The U.S. Forest Service has warned it could be mid-July before the fire is fully under control.

A second death was announced Friday by Colorado Springs Police Chief Pete Carey, whose voice broke as he told reporters the body was found in the same gutted home where the first was discovered late Thursday.

Police spokeswoman Barbara Miller told CNN the remains were believed to be those of a couple reported missing by family members.

Police did not identify the couple.

The cause of the fire, which has cost more than $6.9 million to fight, according to estimates posted on InciWeb, is still under investigation. Authorities are investigating reports that an arsonist may be responsible.

The wildfire is one of many fires burning in the West right now — including in Idaho, Wyoming and Utah — that are straining firefighting resources.

But the effort to tame the flames in Colorado got a boost Friday from the military, which is deploying eight of the U.S. Forest Service’s Modular Airborne Firefighting Systems aboard C-130 aircraft. The systems will drop retardant on the Waldo Canyon Fire as well as other wildfires still burning in Colorado.
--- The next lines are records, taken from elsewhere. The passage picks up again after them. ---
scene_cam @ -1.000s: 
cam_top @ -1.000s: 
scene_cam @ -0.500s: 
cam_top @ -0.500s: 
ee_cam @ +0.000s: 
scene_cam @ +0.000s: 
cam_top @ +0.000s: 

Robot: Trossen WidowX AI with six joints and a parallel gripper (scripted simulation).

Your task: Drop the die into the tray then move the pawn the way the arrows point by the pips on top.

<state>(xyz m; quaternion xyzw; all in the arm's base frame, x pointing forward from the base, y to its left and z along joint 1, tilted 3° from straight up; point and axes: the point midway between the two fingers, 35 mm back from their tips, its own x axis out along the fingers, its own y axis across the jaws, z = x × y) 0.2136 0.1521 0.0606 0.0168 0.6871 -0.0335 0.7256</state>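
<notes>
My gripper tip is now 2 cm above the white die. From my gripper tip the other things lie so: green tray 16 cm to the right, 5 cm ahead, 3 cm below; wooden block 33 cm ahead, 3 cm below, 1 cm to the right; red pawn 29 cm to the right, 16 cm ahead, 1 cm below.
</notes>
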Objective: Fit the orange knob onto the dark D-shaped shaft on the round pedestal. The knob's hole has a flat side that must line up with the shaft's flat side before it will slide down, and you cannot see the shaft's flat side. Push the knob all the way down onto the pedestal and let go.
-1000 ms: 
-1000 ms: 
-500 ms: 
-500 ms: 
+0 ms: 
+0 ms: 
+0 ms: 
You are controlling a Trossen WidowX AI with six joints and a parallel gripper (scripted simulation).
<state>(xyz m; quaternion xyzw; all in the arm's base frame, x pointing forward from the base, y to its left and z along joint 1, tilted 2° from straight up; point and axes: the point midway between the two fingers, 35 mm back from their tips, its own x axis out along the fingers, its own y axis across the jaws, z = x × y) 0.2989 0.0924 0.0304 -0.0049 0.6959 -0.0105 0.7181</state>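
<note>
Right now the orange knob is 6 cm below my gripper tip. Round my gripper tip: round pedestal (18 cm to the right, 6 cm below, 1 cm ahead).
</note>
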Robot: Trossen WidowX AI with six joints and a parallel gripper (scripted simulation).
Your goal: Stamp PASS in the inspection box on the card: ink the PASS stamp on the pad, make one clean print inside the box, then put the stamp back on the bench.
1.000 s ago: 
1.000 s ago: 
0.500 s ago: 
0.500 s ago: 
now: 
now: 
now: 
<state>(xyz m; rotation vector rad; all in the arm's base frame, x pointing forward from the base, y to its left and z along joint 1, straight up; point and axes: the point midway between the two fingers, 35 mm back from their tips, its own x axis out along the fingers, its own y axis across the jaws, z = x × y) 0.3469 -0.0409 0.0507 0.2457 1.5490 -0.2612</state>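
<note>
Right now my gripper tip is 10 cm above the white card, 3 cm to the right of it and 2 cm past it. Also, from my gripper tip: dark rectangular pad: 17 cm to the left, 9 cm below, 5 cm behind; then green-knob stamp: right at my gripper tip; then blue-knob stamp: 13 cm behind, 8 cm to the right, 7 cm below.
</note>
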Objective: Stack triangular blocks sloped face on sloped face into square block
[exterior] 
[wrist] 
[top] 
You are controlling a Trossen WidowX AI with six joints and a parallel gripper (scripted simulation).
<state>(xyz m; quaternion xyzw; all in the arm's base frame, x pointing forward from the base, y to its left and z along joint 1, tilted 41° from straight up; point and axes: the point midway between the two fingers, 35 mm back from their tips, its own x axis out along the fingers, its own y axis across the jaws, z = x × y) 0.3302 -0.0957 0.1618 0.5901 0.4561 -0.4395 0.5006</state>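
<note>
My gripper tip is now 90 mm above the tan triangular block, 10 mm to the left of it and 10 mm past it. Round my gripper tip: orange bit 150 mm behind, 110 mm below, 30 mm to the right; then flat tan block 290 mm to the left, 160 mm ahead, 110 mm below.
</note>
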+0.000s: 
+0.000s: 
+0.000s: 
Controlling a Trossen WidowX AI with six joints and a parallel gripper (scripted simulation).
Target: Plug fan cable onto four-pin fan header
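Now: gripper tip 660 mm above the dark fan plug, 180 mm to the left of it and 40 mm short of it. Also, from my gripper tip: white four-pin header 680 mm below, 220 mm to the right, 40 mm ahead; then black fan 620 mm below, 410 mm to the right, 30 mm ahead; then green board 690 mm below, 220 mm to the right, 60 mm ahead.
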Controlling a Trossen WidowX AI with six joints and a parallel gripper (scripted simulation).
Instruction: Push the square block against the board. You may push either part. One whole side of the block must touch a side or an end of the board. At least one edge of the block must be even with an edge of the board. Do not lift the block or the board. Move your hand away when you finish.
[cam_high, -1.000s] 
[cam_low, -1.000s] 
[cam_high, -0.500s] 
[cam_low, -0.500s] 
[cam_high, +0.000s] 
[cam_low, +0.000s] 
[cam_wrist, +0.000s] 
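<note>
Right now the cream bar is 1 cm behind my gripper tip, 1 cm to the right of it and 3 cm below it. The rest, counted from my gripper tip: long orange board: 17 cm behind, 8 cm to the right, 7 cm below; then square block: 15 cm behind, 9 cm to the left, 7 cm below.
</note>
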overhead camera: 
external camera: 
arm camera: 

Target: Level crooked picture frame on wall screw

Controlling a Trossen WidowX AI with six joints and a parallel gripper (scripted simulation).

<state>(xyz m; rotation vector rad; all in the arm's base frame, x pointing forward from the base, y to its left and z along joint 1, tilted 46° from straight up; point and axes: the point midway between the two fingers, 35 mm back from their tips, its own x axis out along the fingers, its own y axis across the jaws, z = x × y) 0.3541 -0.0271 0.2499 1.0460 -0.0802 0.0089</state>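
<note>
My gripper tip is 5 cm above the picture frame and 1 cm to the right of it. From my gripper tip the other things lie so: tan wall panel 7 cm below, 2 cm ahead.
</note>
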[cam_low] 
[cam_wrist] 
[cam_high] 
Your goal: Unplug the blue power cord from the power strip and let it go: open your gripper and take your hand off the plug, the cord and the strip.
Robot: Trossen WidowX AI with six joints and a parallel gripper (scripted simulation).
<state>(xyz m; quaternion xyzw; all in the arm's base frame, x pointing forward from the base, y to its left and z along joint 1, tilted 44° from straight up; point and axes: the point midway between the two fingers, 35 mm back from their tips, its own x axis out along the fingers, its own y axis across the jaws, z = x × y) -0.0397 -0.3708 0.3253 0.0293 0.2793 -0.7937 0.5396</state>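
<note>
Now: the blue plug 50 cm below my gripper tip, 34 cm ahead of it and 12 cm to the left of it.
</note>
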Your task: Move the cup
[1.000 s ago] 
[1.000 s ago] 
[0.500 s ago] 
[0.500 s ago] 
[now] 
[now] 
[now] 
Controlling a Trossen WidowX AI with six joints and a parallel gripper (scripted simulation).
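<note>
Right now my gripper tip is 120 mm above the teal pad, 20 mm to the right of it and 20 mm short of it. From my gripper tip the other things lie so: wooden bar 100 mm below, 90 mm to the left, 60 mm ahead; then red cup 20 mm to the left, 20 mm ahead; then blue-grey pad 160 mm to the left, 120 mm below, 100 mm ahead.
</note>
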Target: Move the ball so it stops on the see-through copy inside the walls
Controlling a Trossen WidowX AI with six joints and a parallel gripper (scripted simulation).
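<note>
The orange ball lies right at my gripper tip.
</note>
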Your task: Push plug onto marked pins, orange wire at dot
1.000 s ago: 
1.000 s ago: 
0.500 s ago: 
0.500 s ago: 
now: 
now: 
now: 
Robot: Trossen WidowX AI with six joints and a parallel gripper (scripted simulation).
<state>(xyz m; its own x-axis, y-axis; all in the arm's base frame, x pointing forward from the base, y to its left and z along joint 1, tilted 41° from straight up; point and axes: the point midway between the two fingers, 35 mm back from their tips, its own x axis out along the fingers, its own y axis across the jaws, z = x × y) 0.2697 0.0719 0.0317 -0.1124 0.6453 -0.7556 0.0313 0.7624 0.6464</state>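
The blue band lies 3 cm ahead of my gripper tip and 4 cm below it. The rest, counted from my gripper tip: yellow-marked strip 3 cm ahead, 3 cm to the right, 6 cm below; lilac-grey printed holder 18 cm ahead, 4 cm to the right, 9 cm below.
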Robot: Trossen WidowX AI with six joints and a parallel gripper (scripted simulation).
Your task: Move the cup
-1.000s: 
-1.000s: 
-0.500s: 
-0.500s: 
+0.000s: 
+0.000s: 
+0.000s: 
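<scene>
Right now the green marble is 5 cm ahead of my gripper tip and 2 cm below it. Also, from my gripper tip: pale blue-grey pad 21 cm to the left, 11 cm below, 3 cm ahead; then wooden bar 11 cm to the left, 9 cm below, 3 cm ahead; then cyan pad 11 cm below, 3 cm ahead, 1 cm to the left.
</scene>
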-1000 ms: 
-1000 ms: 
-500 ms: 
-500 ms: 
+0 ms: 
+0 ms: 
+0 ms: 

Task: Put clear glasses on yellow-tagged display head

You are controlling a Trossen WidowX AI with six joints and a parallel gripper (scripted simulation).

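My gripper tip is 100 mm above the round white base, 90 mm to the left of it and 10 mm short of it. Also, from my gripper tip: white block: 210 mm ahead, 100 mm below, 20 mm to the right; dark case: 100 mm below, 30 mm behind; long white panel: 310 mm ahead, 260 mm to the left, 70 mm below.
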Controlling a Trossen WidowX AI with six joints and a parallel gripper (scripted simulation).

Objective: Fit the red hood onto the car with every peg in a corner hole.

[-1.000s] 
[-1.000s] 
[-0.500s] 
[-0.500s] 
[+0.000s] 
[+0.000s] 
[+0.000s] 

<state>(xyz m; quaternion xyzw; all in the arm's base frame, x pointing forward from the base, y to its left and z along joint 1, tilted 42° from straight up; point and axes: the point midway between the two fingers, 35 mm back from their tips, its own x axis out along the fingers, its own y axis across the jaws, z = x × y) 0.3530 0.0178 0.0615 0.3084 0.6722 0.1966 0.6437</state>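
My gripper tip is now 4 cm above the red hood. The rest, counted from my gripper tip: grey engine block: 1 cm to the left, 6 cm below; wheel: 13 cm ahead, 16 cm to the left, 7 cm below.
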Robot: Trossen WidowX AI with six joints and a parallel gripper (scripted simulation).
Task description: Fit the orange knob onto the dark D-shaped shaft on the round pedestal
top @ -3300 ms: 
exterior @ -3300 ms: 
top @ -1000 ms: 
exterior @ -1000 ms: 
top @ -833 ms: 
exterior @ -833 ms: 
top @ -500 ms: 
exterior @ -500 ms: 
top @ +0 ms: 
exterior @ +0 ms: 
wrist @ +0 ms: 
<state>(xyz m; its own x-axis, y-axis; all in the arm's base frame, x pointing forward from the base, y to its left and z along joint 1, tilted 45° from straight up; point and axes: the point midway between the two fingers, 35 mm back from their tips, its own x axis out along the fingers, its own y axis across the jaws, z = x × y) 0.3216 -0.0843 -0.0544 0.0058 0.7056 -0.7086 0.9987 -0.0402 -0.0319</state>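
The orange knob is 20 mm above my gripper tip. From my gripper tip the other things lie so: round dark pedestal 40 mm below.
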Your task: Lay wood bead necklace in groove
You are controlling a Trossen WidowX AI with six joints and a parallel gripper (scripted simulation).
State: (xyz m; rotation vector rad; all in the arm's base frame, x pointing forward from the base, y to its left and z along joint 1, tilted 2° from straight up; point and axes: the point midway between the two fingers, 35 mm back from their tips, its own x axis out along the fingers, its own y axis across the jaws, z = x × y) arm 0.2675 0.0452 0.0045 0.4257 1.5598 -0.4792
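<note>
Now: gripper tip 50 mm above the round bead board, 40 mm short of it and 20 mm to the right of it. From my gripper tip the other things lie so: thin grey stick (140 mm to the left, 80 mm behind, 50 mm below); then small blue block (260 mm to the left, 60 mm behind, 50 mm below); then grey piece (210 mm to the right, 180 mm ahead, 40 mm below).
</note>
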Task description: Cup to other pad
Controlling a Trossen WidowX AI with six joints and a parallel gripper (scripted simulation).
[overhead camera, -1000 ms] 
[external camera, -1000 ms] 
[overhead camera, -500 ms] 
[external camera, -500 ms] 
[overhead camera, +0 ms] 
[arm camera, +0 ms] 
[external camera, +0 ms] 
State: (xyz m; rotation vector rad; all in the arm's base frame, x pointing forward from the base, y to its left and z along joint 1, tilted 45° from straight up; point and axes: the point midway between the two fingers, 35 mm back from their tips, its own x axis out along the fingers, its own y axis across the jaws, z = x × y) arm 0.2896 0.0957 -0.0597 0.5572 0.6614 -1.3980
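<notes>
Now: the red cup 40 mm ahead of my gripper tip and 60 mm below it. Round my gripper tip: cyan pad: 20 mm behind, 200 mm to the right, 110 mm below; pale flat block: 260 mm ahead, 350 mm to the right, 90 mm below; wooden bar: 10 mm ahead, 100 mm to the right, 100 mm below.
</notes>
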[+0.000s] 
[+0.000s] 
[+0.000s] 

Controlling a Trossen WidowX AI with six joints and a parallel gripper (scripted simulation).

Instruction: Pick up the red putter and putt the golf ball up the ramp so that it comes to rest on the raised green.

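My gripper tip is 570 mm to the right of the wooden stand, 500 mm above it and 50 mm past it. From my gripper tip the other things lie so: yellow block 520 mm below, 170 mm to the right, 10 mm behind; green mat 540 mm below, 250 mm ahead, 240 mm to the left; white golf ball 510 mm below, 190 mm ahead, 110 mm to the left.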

A battalion of U.S. Army troops from Fort Carson, Colorado, also began training Friday to fight wildfires.

More than 500 troops are undergoing three days of training, according to Lt. Col. Steven Wollman, a spokesman for the 4th Infantry Division headquartered at the base just south of Colorado Springs.

A decision has not been made whether to send the troops into the Waldo Canyon Fire.

CNN’s Greg Morrison and Dana Ford contributed to this report.